16.3 Any breach of this article may result in termination of the Agreement and may subject the Client to legal action for damages and other remedies as permitted by law.
17. Compliance with EU Regulations
17.1 The Client will comply with all requirements applying to it pursuant to EU legislation, decisions, rulings and decisions of competent authorities, guidelines for the sector, and requirements relating to permits, certificates and registrations in connection with the resale, purchase and use of the material and products (in combination with other equipment).
17.2 MYCOTEX complies with relevant applicable EU regulations, including those relating to environmental standards, product safety, and consumer protection. Our services and products are delivered, designed, developed, and manufactured in accordance with the highest ethical practices and standards of quality and sustainability. However, it is the Client’s responsibility to ensure that its use of our consultancy service information, materials and products complies with all applicable local laws and regulations.
18. Confidentiality
18.1 The Client and MYCOTEX shall ensure that secrecy is observed with respect to all information received from the other party of which information the receiving party knows or should reasonably know it is confidential. This prohibition does not apply if and insofar as the information concerned must be provided to a third party in compliance with a judicial decision, a statutory requirement, a statutory order by a public authority or for the proper performance of the agreement. The party that receives the confidential information may only use it for the purpose for which it has been provided. Information is in any case deemed confidential if it has been designated as such by either party.
The Client acknowledges that materials, products, process and services made available by MYCOTEX are always confidential in nature and that materials, products, process and services contain trade secrets of MYCOTEX and its suppliers.
19. Governing law and jurisdiction
19.1 The Agreement is exclusively governed by, and will be construed in accordance with, the laws of the Netherlands. Applicability of the Vienna Convention 1980 (The United Nations Convention on Contracts for the International Sale of Goods (CISG)) is included.
19.2 Any contractual or non-contractual dispute arising in connection with the Agreement will be submitted to the exclusive jurisdiction of the competent court in Utrecht, the Netherlands.
20. Miscellaneous
20.1 Personal data will only be used for the correct execution of the Agreement or in case a legal regulation requires. Appropriate technical and organizational measures are taken to protect personal data.

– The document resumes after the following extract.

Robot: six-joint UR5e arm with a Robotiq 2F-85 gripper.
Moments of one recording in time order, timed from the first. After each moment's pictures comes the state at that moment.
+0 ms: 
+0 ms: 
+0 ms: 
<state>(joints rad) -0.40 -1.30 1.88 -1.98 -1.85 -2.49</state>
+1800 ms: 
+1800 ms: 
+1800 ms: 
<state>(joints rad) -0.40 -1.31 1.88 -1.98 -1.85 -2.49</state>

20.2 MYCOTEX reserves the right to amend these terms and conditions at any time. Any changes will be posted on our website and will become effective immediately upon posting. The Client’s continued use of our Services after any such changes have been posted constitutes its acceptance of the new Terms and Conditions.
20.3 The invalidity of a provision from the Agreement or from these terms and conditions does not affect the validity of any other provisions of the Agreement and these terms and conditions. In that case, MYCOTEX and the Client consult as to arrange for new provisions which have the same purport, as much as possible, and that will replace the provisions that are null and void or that have been annulled.